Quem vê o que não queremos ver

É um trabalho sujo mas alguém tem de o fazer: ver e apagar imagens de actos hediondos, incluindo pedofilia, para manter a Internet limpa. Só que os efeitos psicológicos podem ser severos. Nos Estados Unidos, dois funcionários levaram a Microsoft a tribunal.

Foto
KACPER PEMPEL/REUTERS

É fácil deparar-nos com conteúdo impróprio na Internet: imagens de sexo que não deveriam estar acessíveis a menores, insultos racistas, propaganda extremista, vídeos de crimes e atentados. Mas muito mais fica por ver porque é eliminado antes de chegar aos nossos feeds sociais ou de aparecer nos resultados das nossas pesquisas. Ao contrário do que se possa pensar, na maior parte das vezes não é um software sofisticado que detecta e apaga conteúdos impróprios. A tarefa é executada diligentemente por pessoas que trabalham para gigantes como a Google ou o Facebook.

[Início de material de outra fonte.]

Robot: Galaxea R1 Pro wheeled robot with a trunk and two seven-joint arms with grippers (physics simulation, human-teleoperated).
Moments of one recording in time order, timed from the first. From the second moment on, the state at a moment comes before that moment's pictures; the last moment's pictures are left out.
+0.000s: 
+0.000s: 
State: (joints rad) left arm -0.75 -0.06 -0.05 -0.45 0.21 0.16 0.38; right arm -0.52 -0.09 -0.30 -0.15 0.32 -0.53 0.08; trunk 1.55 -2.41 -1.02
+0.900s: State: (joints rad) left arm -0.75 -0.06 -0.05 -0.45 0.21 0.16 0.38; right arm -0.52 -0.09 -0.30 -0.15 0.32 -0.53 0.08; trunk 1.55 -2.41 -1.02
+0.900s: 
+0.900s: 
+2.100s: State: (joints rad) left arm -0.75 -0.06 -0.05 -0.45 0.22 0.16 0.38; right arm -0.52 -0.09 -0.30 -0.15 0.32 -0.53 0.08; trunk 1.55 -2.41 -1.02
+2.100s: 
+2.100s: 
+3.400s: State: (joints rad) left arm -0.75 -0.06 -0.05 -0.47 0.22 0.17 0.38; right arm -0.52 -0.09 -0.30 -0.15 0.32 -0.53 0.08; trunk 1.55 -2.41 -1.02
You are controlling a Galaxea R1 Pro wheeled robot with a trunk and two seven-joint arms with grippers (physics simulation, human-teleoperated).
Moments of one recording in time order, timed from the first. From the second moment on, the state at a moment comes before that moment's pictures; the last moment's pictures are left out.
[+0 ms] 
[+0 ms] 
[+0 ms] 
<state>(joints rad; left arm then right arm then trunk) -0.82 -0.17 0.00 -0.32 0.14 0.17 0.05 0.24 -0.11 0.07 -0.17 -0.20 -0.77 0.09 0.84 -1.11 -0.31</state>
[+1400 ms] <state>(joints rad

E que vêem o pior da Internet para que nós não o façamos: desde vídeos de tortura publicados por grupos terroristas até imagens de abuso, violação e morte de crianças.

Esta semana, o anonimato terminou para mais dois destes guardiões invisíveis e ficámos a saber um pouco mais do preço que pagamos para ter uma Internet mais limpa. Henry Soto e Greg Blauert, dois cidadãos norte-americanos, apresentaram uma queixa num tribunal do estado de Washington contra o antigo empregador, a Microsoft, que responsabilizam pelo stress pós-traumático que alegam sofrer. Os funcionários, cuja queixa é citada pelo Guardian, dizem não ter sido alertados sobre o elevado grau de violência das imagens vistas no desempenho das suas funções. O impacto psicológico da tarefa será tão grave que se tornou impossível utilizar um computador ou estar ao pé de uma criança sem sofrer ataques de pânico. Depressão, ansiedade, insónias, pesadelos, choro compulsivo e a memória persistente das imagens dos abusos são alguns dos efeitos apontados.

“É horrendo. É suficientemente mau ver uma criança ser sexualmente abusada. Mas depois há assassínios. Fazem coisas indescritíveis a estas crianças”, disse ao Guardian Ben Wells, um dos advogados no processo. Soto, que sofreu um esgotamento em 2013, acusa a empresa de não ter facilitado a transferência para outro departamento, o que só terá acontecido no ano seguinte.

A Microsoft nega a ausência de protecção para os membros das equipas de moderação de conteúdos e afirma que disponibiliza apoio psicológico mensal e que limita o tempo de exposição dos trabalhadores a imagens impróprias. Outro mecanismo de segurança passa pela desfocagem de fotografias e vídeos e a eliminação do cor e do som, de modo a reduzir o impacto visual.

Wells, no entanto, diz que a Microsoft e outras empresas do sector têm de fazer um esforço maior para proteger “pessoas que fazem um trabalho heróico” e que “salvam vidas de crianças” e “colocam pessoas na prisão”.

O processo poderá ter implicações para toda a indústria. Até lá, permanecerá uma área de negócio pouco regulada que, segundo o New York Times, gera “milhões” para uma rede infindável de empresas subcontratadas pelos principais gigantes da Internet, dos Estados Unidos às Filipinas, onde um número desconhecido de trabalhadores anónimos continuará a ver e a ocultar o pior da humanidade. Guardando-o na memória.